Two of these events involved the mergers of black holes with masses estimated to be near 30 M . While these may simply be the endpoints of massive stars, an alternative explanation that is tempting to consider is that these are primordial black holes (PBHs) , which are formed deep in the radiation-dominated era. This idea is especially intriguing as there remains the possibility that such PBHs could account for the dark matter (DM) in the Universe. But the question is how can we calculate these PBHs merger rate?!
For this, we will define a function called density contrast (δ), and according to spherical collapse model, regions with δ(x,t)>δ_(c )~1.686 will have collapsed to produce dark matter. Using top-hat filter as our window function we can simply calculate the variance of density field. Since we can equally label a filter by its size R or mass M, we can write σ^2 (R)=σ^2 (M), the latter is mass variance. We are also able to relate mass variance to Gaussian random field δ(x). according to spherical collapse model, regions in the linear density field with δ>δ_c have collapsed to produce virialized dark matter haloes. One of the formalisms that can be used to predict halo mass functions is Press-Schechter model, in 1974 Press & Schechter postulated that the probability that δ_M>δ_c (t) is the same as the mass fraction that at time t is contained in haloes with mass greater than M. In other words, We consider Press-Schechter (PS) formalism to derive an extended mass function for primordial black holes (PBHs), considering their formation by the collapse of energy density fluctuations.

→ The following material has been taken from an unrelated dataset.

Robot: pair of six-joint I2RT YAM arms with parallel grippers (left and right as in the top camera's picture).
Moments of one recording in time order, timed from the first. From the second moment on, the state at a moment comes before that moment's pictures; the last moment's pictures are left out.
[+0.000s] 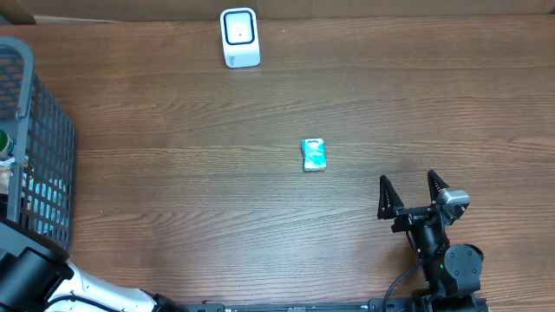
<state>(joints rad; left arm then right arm) 0.96 2.00 1.51 -1.11 -0.20 -0.45 0.11 0.01 0.02 -0.03 -0.06 0.22</state>
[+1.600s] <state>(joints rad) -0.30 1.81 2.07 -1.38 -0.09 -0.29 0.11 0.01 0.02 -0.03 -0.06 0.22</state>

Said fluctuations are assumed to obey Gaussian statistics and they are obtained from a primordial power spectrum of broken power-law form with a blue spectral index for small scales which are difficult to explain by stellar collapse.
Then we define Press-Schechter mass function which is the number of haloes with mass in range [M, M+dM ] per volume. Merger rate is then proportional to the integral of mass function.